Below are records. Copy every line with "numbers" in it.

» **MATERIAL FOR THIS EXERCISE**:
■ ■ ■ ■
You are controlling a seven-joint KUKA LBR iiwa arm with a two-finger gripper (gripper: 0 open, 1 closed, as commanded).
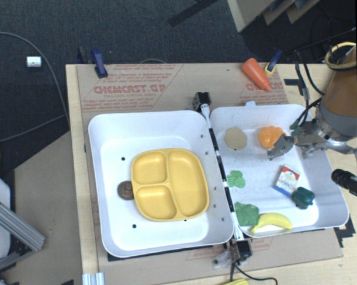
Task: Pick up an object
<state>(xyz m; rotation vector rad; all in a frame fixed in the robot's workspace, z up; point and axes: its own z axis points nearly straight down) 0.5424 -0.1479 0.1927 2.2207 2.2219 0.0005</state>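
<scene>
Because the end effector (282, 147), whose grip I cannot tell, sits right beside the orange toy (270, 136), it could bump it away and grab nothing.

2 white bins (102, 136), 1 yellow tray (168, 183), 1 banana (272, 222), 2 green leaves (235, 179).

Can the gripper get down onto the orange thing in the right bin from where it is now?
Probably yes. The gripper sits right beside the orange object in the right bin, with nothing lying on top of it. The beige disc lies apart on its far side, leaving room.
</scene>
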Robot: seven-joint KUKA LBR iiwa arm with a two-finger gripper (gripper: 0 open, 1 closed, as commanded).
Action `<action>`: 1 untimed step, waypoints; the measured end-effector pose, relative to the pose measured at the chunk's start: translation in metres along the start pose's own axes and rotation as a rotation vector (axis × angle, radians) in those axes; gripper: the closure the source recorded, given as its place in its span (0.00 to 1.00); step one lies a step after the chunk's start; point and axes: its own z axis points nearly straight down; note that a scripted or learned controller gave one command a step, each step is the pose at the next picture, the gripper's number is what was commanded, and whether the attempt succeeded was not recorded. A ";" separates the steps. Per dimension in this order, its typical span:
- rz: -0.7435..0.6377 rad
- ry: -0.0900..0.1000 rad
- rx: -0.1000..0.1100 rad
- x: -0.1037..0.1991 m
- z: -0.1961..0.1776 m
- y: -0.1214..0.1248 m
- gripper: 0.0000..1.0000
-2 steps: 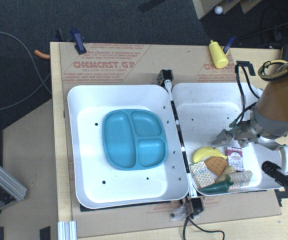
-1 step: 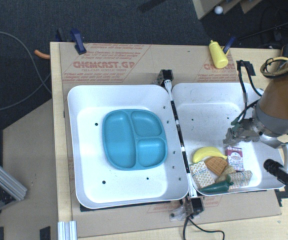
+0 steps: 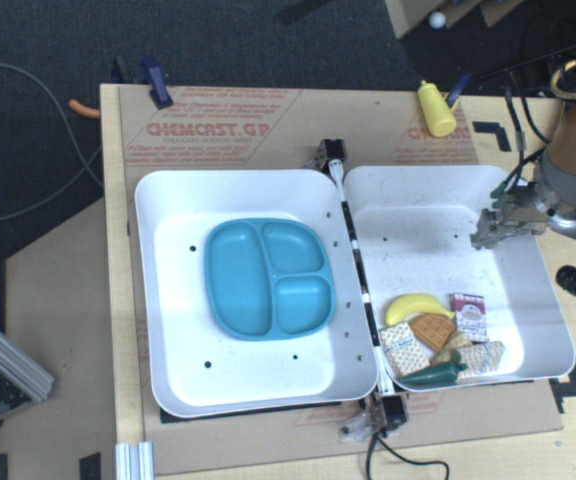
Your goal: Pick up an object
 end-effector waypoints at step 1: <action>-0.001 0.000 -0.001 0.011 -0.048 0.078 1.00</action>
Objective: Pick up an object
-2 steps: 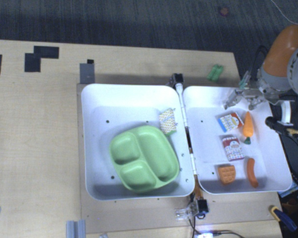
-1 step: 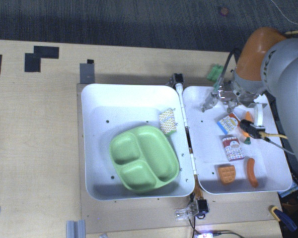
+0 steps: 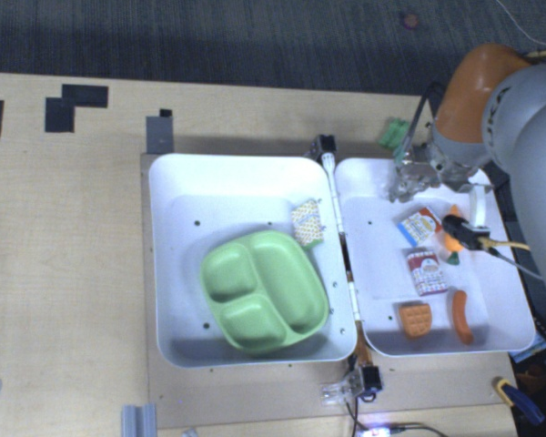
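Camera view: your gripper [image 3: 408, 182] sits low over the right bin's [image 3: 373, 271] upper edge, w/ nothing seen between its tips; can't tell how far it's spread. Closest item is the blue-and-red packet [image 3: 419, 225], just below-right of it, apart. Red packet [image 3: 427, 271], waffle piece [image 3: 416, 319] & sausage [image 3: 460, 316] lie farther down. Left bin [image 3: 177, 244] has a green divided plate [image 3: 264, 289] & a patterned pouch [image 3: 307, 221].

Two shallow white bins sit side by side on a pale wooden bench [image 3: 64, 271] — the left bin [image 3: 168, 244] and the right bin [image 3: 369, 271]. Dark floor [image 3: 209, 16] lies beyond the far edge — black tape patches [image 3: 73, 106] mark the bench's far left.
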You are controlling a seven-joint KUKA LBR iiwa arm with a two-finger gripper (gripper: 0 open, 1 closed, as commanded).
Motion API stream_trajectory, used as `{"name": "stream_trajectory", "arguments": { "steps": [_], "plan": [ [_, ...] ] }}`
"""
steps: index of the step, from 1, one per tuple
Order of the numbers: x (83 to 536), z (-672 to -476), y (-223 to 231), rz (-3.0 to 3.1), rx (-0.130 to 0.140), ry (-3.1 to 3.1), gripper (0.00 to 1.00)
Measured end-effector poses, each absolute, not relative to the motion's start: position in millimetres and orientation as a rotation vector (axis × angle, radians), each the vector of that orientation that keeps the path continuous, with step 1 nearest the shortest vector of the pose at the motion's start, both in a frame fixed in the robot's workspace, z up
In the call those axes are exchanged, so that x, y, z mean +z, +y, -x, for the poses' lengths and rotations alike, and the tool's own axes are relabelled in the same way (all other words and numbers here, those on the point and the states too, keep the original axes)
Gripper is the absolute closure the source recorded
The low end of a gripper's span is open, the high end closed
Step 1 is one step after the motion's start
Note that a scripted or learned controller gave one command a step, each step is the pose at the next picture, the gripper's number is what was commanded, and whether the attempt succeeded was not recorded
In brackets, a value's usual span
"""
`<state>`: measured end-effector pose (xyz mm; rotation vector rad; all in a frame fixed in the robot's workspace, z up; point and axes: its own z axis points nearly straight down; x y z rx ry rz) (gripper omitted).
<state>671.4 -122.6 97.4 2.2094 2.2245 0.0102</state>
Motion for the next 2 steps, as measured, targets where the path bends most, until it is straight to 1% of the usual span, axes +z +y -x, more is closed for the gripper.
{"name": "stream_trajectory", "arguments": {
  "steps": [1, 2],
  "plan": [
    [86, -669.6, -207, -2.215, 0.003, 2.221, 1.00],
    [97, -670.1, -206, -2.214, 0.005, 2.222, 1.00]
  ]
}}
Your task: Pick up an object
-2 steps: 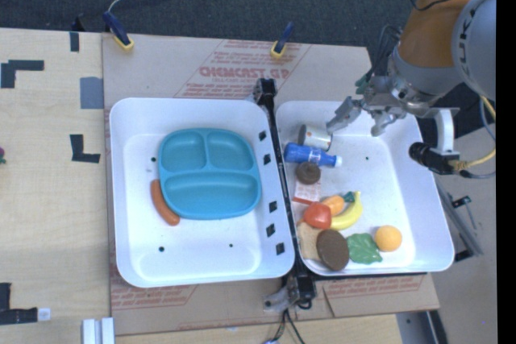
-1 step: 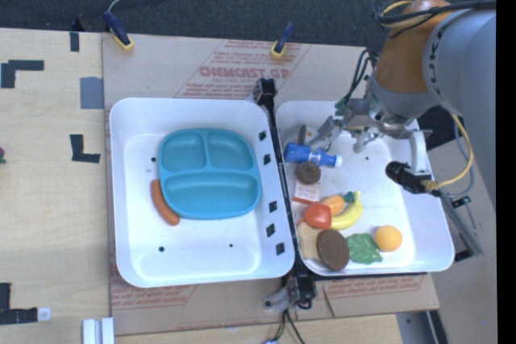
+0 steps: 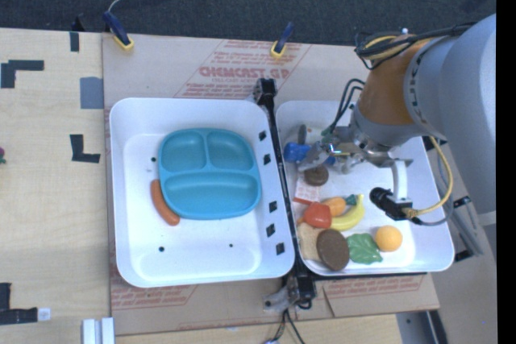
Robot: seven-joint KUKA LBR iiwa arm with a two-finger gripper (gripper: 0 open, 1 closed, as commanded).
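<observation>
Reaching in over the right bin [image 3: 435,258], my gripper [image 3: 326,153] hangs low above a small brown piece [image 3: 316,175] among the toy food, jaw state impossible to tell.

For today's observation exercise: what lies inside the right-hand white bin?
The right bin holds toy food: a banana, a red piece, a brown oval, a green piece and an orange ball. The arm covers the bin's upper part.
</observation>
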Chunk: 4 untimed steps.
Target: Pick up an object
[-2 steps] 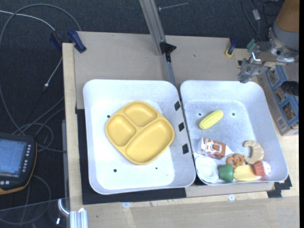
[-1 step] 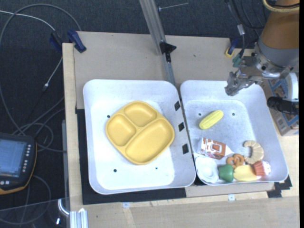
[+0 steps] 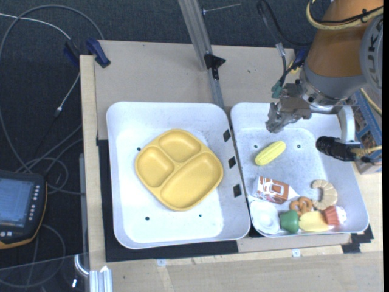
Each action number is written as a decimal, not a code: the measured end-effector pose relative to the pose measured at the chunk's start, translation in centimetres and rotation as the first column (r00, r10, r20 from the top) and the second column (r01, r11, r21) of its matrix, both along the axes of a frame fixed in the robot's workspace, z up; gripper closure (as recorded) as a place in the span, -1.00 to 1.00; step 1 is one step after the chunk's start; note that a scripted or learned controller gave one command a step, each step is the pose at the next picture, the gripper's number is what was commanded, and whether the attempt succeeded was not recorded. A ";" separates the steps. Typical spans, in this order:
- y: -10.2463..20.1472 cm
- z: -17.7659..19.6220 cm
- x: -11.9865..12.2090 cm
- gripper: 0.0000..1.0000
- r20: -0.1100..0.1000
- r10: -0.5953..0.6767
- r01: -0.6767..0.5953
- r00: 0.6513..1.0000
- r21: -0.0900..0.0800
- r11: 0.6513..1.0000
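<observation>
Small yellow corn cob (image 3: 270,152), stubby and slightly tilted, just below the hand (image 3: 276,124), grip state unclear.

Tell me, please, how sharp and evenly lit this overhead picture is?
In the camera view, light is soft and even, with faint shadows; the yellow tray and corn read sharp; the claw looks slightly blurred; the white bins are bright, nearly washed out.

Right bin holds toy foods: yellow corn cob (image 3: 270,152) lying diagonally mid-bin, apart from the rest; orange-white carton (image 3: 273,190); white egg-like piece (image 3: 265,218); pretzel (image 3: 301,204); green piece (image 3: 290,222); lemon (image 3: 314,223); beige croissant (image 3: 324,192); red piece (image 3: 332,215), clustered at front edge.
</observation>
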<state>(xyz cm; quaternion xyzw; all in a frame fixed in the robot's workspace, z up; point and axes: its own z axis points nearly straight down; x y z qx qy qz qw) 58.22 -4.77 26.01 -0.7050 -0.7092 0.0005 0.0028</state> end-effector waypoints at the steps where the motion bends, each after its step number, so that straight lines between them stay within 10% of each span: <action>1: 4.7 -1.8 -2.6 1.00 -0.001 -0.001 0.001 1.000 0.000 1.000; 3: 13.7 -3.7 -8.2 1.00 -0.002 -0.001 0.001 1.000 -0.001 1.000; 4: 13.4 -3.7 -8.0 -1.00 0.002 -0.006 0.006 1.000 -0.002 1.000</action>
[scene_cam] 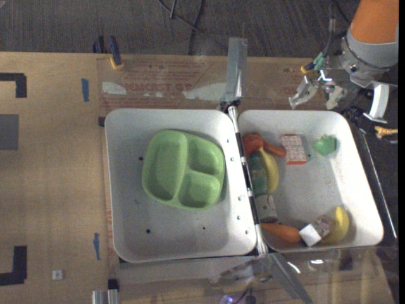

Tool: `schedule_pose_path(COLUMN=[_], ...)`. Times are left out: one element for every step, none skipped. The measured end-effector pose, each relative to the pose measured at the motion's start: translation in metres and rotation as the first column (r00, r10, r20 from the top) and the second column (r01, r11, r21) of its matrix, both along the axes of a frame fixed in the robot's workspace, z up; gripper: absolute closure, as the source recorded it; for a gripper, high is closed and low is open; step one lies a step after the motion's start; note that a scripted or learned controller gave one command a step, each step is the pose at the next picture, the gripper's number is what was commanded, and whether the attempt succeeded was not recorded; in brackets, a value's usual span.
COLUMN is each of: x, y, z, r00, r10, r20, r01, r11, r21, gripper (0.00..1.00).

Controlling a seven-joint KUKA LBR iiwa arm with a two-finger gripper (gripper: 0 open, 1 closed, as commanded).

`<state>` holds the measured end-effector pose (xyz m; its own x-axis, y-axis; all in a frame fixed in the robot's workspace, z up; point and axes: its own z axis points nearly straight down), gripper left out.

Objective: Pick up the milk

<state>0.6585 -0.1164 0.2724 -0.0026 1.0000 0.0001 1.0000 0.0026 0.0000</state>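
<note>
Milk carton (314, 230) lies tipped at the right bin's (366, 189) near edge, touching a banana (340, 223) and just beside a carrot (281, 233). Beyond the bin's far edge hovers the gripper (311, 92), fingers apparently spread, holding nothing; a clean pick likely means descending squarely over the carton, clear of the banana.

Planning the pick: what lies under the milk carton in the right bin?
The milk carton leans on a banana, with a carrot beside it. Whatever lies directly beneath is covered.
</note>
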Motion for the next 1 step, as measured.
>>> schedule_pose_path(x=[-0.0521], y=[-0.0200], z=[-0.0977], r00=[0.991], r10=[0.131], r20=[0.000], r01=[-0.131], r11=[0.991], r21=[0.000], gripper=[0.00])
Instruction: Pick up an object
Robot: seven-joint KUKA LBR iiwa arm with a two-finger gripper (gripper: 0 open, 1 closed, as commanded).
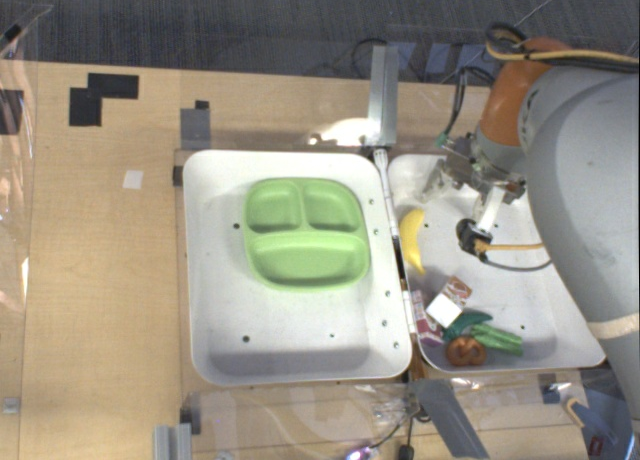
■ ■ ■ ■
» **ANSWER AREA**:
Order of the numbers: x (83 to 536), z (-672 to -476), y (-223 to 231), rz (-3.0 to 3.1), rx (-0.130 to 0.140), ry (-3.1 to 3.1), gripper (0.00 to 1.00)
In the call those axes are exchanged, so that x, y, z mean +z, +y, -x, for the poses' lengths and rotations alike, and the tool's own axes are relabelled in the same way (all other words and numbers here, those on the point and the states too, keep the original axes)

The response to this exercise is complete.